Figure 14: Identification of asthma-associated enhancers.
figure 14

(a) MA plots (vertically displayed) illustrate genomic regions with differences in H3K4me2 enrichment (DERs) between healthy and asthmatic subjects in the three different cell types (Supplementary Table 12). Red dots and orange dots indicate windows with adjusted P < 0.05, or with raw P < 0.005, respectively (exact test for negative binomial distribution, using edgeR integrated in Bioconductor package MEDIPS). Z-scores (right) of normalized read counts for each asthma-associated DER (rows) identified in the TH2 cells. (b) Manhattan plot illustrates the genome-wide distribution of asthma-associated DERs in relation to their statistical significance values (P values, MEDIPS; y-axis parameter). Red dashed line sets the threshold for an adjusted P < 0.05. (c) Comparison of H3K4me2 enrichment between healthy and asthmatic subjects in indicated cells. H3K4me2 tracks for each cell type were merged from all assays performed in healthy (HC) and asthmatic (AS) donors (same cohort as shown for the analysis above and in Fig. 2). (d) H3K4me2 enrichment values for each asthma-associated DER (highlighted in purple dashed line boxes in c from the same H3K4me2 ChIP-seq assays shown in Fig. 2). Each dot represents data from an independent assay; n = 18 assays from 10 healthy subjects (HC), n = 24 assays from 12 asthmatic patients (AS); error bars indicate mean ± s.e.m.; *P < 0.05, **P < 0.01, ***P < 0.001 (MEDIPS).
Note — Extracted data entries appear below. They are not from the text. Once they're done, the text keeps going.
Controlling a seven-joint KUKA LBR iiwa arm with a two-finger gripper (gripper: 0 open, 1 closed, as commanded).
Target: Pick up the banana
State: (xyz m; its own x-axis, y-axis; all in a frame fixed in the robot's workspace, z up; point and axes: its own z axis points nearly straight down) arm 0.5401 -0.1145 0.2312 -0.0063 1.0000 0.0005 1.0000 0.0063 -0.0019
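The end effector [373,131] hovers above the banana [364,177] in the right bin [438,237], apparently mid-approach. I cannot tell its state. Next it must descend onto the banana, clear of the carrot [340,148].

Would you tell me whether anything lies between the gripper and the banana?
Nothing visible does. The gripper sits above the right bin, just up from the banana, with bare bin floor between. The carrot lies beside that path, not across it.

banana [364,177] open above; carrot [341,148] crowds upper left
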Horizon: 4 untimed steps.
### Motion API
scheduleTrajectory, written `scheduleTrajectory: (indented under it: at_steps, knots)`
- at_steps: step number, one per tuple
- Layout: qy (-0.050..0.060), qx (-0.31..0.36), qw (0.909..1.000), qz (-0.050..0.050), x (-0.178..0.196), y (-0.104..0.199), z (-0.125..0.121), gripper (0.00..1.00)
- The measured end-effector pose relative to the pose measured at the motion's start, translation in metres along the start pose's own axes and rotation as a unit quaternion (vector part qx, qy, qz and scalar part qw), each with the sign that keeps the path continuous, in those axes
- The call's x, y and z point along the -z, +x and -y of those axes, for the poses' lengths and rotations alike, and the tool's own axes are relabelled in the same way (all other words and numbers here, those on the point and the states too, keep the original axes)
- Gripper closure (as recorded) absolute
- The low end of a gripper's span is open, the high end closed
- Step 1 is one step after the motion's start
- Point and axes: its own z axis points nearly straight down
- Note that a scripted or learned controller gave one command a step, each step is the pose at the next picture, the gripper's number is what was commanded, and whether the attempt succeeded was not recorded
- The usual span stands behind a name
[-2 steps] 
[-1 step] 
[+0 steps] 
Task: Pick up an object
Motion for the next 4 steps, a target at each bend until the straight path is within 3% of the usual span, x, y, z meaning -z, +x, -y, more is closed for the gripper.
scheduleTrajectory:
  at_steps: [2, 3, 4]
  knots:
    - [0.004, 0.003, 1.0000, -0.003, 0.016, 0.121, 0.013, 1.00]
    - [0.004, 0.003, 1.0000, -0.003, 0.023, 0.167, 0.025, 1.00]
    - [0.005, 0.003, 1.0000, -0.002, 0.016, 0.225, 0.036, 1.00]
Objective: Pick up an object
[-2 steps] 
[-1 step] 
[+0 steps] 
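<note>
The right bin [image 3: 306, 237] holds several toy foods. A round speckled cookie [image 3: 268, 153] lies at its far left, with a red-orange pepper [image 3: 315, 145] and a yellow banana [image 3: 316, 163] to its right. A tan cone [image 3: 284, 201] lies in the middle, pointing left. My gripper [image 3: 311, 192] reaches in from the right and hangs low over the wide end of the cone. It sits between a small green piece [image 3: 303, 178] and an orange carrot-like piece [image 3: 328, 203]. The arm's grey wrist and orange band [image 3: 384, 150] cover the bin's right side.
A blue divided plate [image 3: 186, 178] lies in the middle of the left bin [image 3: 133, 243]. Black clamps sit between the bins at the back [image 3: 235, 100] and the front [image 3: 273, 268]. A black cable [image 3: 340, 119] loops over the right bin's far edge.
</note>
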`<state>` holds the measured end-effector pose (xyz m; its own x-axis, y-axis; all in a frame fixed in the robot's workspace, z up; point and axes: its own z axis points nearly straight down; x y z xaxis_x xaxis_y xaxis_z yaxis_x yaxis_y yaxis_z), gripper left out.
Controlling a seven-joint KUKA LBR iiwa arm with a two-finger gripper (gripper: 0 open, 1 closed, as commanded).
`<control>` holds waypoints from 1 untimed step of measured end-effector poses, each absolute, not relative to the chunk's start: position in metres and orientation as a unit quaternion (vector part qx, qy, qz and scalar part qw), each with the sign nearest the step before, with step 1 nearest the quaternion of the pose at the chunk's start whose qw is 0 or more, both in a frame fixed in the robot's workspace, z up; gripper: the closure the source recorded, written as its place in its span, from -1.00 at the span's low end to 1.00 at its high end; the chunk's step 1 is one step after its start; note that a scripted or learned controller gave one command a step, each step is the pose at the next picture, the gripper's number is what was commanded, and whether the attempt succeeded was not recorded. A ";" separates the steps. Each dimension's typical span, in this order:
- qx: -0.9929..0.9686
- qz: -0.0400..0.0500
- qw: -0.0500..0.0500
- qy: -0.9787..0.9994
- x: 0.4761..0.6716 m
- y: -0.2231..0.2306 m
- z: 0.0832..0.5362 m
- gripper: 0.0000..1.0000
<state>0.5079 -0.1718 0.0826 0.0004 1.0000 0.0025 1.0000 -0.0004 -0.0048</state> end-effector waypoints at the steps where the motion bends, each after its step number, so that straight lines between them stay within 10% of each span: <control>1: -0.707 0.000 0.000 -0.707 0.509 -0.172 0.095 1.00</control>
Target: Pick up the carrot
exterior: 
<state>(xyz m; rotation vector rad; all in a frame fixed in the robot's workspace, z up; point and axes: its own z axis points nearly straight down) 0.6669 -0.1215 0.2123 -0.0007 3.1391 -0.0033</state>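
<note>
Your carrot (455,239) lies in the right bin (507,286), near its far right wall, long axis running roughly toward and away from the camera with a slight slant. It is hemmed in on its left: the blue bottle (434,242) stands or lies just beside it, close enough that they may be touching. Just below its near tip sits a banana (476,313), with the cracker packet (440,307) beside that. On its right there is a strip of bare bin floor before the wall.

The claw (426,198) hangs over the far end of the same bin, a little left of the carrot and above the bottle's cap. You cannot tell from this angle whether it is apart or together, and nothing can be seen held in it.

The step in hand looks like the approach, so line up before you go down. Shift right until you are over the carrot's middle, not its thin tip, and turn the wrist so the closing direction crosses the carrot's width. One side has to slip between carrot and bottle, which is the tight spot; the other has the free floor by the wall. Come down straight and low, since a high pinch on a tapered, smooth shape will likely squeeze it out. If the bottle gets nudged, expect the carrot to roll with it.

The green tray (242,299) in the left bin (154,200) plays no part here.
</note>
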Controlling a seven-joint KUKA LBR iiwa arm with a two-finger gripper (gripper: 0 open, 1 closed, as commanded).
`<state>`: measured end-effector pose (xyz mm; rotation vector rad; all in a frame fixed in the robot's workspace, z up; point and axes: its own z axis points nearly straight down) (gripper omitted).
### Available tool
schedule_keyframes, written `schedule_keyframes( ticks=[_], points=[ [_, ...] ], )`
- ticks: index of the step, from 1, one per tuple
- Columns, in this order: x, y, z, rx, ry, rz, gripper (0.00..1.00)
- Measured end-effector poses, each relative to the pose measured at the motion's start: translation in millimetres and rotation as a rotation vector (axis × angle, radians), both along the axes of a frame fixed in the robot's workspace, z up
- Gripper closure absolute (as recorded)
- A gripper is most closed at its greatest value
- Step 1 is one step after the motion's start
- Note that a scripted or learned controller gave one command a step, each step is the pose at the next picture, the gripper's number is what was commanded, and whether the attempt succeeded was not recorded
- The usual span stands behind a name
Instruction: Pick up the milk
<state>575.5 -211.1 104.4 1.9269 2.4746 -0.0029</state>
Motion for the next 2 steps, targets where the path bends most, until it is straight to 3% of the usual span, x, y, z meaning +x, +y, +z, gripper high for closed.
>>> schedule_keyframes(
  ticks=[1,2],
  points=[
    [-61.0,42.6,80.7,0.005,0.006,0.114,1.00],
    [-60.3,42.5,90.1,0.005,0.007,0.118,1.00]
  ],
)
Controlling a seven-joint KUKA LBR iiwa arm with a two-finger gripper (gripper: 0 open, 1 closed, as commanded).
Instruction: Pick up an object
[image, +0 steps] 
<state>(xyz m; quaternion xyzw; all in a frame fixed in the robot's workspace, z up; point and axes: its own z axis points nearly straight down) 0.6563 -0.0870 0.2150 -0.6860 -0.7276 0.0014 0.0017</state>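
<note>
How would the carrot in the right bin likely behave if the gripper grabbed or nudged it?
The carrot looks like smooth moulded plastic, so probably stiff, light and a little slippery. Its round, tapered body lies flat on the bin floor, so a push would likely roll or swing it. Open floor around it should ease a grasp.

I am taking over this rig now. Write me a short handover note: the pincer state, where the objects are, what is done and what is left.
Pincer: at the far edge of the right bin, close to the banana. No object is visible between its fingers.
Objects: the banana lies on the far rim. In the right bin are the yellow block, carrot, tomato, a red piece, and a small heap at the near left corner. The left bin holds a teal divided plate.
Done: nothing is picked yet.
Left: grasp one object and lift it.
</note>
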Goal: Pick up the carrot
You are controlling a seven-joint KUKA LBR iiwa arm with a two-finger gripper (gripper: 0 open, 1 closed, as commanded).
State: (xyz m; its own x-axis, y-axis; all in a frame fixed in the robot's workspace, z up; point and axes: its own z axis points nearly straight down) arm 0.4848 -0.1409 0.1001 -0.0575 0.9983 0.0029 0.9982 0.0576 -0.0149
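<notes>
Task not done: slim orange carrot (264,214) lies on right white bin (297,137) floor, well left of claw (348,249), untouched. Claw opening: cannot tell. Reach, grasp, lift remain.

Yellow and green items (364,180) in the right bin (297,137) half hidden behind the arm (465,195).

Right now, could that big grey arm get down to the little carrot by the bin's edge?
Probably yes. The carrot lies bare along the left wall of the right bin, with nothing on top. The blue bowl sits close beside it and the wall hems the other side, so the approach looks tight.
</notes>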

Figure 15: Asthma GWAS SNPs are enriched in TH2 cell enhancers.
figure 15

(a) Enrichment values of asthma GWAS SNPs in TH cell enhancer subgroups (Fig. 2b) and other cell tissue–specific enhancers32 (top) and for SNPs associated with other diseases (bottom; Supplementary Table 11). Enrichment values that did not reach significance (Chi-squared test, Online Methods) are shown in gray. ADMSC, adipose-derived mesenchymal stem cells. (b) Overlap of cell-specific DERs (shown in Fig. 2b) with asthma GWAS SNPs (top) and percentages of overlapping DERs or asthma SNPs in different DER subgroups (bottom). (c) UCSC tracks of IL33–IL18R, IL5–RAD50–IL13–IL4 andRORA loci containing large haplotype blocks of asthma-associated SNPs (black lines indicate their genomic location, red lines are SNPs that overlap DERs), along with cell-specific DERs tracks and H3K4me2 tracks for each cell type (merged from all assays shown in Fig. 2). Graphs show H3K4me2 enrichment values for each asthma-SNP-associated DERs (500-bp regions harboring the asthma SNP; highlighted in purple dashed-line boxes in c) in TH2 cells from the same H3K4me2 ChIP-seq assays shown in Figure 2. Each dot represents data from an independent assay; n = 18 assays from 10 healthy (HC) subjects, n = 24 assays from 12 asthmatic (AS) subjects; error bars indicate mean ± s.e.m.; *raw P< 0.05; **raw P < 0.01; NS, nonsignificant, calculated using MEDIPS.